**GOAL OF THE EXERCISE**
Your task is to copy the listing exactly, with the pictures left out.

++++ THE INPUT

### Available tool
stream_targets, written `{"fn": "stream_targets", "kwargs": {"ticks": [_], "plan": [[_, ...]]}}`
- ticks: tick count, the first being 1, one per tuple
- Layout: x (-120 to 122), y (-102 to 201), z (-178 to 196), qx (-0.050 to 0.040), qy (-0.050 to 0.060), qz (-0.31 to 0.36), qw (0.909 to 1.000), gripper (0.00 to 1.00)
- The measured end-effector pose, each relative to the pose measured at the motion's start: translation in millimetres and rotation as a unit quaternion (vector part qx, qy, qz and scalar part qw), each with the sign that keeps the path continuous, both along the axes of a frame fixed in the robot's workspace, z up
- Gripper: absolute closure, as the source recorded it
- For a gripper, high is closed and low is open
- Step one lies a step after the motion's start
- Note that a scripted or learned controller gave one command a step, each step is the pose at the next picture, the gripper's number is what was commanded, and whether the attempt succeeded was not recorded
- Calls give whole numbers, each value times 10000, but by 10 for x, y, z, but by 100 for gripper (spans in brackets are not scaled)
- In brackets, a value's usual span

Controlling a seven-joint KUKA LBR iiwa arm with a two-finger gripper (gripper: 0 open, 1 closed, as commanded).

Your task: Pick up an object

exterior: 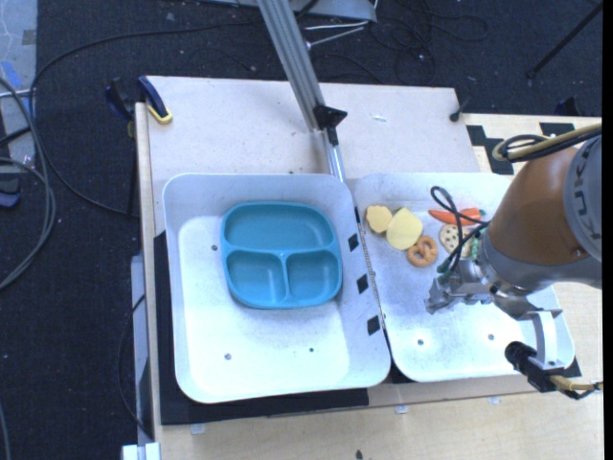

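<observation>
Left bin (192, 257): white and shallow, sitting on the bench, touching the right bin along its right edge.
Tray (283, 254): blue, three compartments, lying flat in the far half of the left bin.
Pole (292, 51): grey metal, slanting down from the far side to the seam between the bins.
Right bin (421, 353): white, and here is where the action is, food pieces bunched at its far side.
Yellow pieces (395, 224): two of them, touching each other, far-left in the right bin.
Pretzel (421, 251): brown, just near of the yellow pieces.
Carrot (457, 216): orange, right of the yellow pieces, partly under a black cable loop.
Gripper (448, 290): down over the right bin's middle, near and right of the pretzel; open or closed, I cannot tell from this angle.
Arm (541, 214): orange band, coming in from the right.
</observation>
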State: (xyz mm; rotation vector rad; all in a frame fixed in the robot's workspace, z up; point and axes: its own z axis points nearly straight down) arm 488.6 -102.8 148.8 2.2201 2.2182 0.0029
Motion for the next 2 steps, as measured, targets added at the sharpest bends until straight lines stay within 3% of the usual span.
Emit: {"fn": "stream_targets", "kwargs": {"ticks": [2], "plan": [[-5,-153,1184,-7,-20,16,10000,100]]}}
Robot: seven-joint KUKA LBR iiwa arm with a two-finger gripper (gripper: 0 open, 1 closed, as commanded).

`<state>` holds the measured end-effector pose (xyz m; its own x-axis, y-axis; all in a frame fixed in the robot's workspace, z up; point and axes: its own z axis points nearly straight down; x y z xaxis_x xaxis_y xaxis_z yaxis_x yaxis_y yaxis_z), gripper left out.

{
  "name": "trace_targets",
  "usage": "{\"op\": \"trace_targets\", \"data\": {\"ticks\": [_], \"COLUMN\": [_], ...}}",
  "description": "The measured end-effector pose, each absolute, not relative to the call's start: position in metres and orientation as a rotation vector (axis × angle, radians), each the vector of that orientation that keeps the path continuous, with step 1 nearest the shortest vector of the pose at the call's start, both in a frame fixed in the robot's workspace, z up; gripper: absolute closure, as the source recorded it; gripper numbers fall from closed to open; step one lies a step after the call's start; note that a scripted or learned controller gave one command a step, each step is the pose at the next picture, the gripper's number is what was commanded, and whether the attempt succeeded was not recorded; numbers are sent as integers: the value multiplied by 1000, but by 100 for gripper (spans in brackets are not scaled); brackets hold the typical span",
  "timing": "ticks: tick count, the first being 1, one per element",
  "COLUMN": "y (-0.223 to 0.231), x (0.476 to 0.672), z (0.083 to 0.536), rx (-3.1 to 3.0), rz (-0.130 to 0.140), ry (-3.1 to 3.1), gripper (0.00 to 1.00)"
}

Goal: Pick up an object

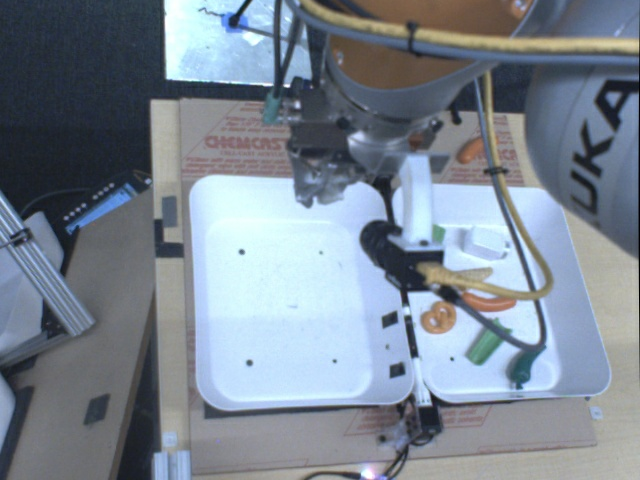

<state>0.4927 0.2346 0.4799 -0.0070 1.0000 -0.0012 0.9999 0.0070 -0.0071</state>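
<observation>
My gripper hangs over the far edge of the left bin, near the wall shared with the right bin. Nothing shows beneath it on the white floor there. The objects lie in the right bin: a small brown pretzel, a green block, a teal piece near the front rim, an orange carrot-like piece and a white block. All of them are to the right of the gripper and nearer the front. The arm hides part of the right bin's far side.
An orange item lies on the cardboard behind the right bin. A grey metal frame stands at the left, off the bench. The arm's large body covers the upper right.
</observation>
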Motion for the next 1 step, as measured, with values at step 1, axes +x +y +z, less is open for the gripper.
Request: {"op": "trace_targets", "data": {"ticks": [1], "y": [234], "x": [573], "z": [538], "rx": [-2224], "rz": [-14], "ry": [-2225], "gripper": [100]}}
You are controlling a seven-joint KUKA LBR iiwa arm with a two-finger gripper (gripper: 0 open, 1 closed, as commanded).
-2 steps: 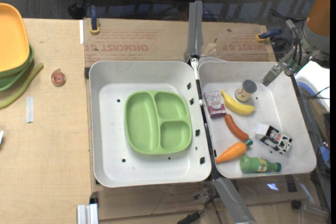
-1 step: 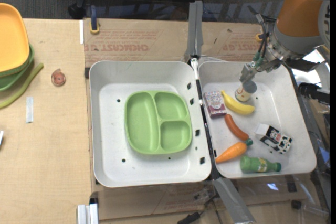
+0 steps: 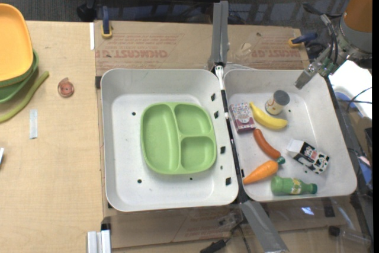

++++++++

**RESULT**
### Available tool
stream_targets, written `{"fn": "stream_targets", "kwargs": {"ticks": [_], "plan": [[_, ...]]}}`
- ticks: tick count, the first being 1, one per tuple
- Layout: x (-120 to 122), y (-102 to 201), z (-178 to 196), qx (-0.050 to 0.040), qy (-0.050 to 0.060), qz (-0.31 to 0.36), qw (0.909 to 1.000), gripper (0.00 to 1.00)
- The measured end-effector pose, each relative to the pose measured at the motion's start: translation in millimetres and rotation as a unit quaternion (vector part qx, qy, qz and scalar part qw), each with the sign that keeps the path continuous, both along the axes of a frame fixed in the robot's workspace, z up
- Gripper: absolute closure, as the source recorded it
- For a gripper, high is closed and low is open
- Step one lies a step after the motion's start
- Note that a scripted or learned controller gave one command a step, each step is the pose at the next picture, the gripper's number is what was commanded, and whether the attempt succeeded was not recorded
- Calls give whole numbers, each value times 10000, but by 10 for x, y, z, but by 100 for gripper (spans in brackets are not scaled)
- In brackets, a value's usual span

Controlling a seven-joint KUKA LBR iiwa arm with a two-finger gripper (gripper: 0 open, 1 closed, as commanded).

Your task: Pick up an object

exterior: 

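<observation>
Left bin (192, 257): white and shallow, sitting on the bench, touching the right bin along its right edge.
Tray (283, 254): blue, three compartments, lying flat in the far half of the left bin.
Pole (292, 51): grey metal, slanting down from the far side to the seam between the bins.
Right bin (421, 353): white, and here is where the action is, food pieces bunched at its far side.
Yellow pieces (395, 224): two of them, touching each other, far-left in the right bin.
Pretzel (421, 251): brown, just near of the yellow pieces.
Carrot (457, 216): orange, right of the yellow pieces, partly under a black cable loop.
Gripper (448, 290): down over the right bin's middle, near and right of the pretzel; open or closed, I cannot tell from this angle.
Arm (541, 214): orange band, coming in from the right.
</observation>
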State: (xyz mm; rotation vector rad; all in a frame fixed in the robot's workspace, z up; point and axes: its own z axis points nearly straight down) arm 488.6 -102.8 148.8 2.2201 2.2182 0.0029
Motion for the next 2 steps, as measured, targets added at the sharpest bends until straight lines stay within 3% of the usual span.
Emit: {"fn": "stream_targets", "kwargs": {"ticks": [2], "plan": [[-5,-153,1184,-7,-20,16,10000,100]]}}
Robot: seven-joint KUKA LBR iiwa arm with a two-finger gripper (gripper: 0 open, 1 closed, as commanded).

`<state>` holds the measured end-effector pose (xyz m; its own x-axis, y-axis; all in a frame fixed in the robot's workspace, z up; point and axes: its own z axis points nearly straight down; x y z xaxis_x xaxis_y xaxis_z yaxis_x yaxis_y yaxis_z), gripper left out.

{
  "name": "trace_targets",
  "usage": "{\"op\": \"trace_targets\", \"data\": {\"ticks\": [_], \"COLUMN\": [_], ...}}",
  "description": "The measured end-effector pose, each absolute, not relative to the call's start: position in metres and orientation as a rotation vector (axis × angle, radians), each the vector of that orientation that keeps the path continuous, with step 1 nearest the shortest vector of the pose at the call's start, both in a frame fixed in the robot's workspace, z up; gripper: absolute closure, as the source recorded it; gripper numbers fall from closed to open; step one lies a step after the call's start; note that a scripted or learned controller gave one command a step, each step is the pose at the next picture, the gripper's number is what was commanded, and whether the attempt succeeded was not recorded; numbers are sent as integers: the value multiplied by 1000, but by 100 for gripper (spans in brackets are not scaled); brackets hold the typical span",
  "timing": "ticks: tick count, the first being 1, one per element",
  "COLUMN": "y (-0.223 to 0.231), x (0.476 to 0.672), z (0.083 to 0.536), rx (-3.1 to 3.0), rz (-0.130 to 0.140), ry (-3.1 to 3.1), gripper (0.00 to 1.00)"
}

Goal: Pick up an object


<state>0.4927 0.2346 0.4799 -0.0070 1.0000 -0.0012 0.9999 0.0070 -0.0071</state>
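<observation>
My gripper hangs over the far edge of the left bin, near the wall shared with the right bin. Nothing shows beneath it on the white floor there. The objects lie in the right bin: a small brown pretzel, a green block, a teal piece near the front rim, an orange carrot-like piece and a white block. All of them are to the right of the gripper and nearer the front. The arm hides part of the right bin's far side.
An orange item lies on the cardboard behind the right bin. A grey metal frame stands at the left, off the bench. The arm's large body covers the upper right.
</observation>
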Motion for the next 1 step, as measured, with values at step 1, axes +x +y +z, less is open for the gripper.
Request: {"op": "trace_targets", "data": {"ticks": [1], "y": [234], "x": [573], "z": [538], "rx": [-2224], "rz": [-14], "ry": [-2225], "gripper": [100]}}
You are controlling a seven-joint KUKA LBR iiwa arm with a two-finger gripper (gripper: 0 open, 1 closed, as commanded).
-2 steps: 
-1 step: 
+0 steps: 

This concludes the exercise.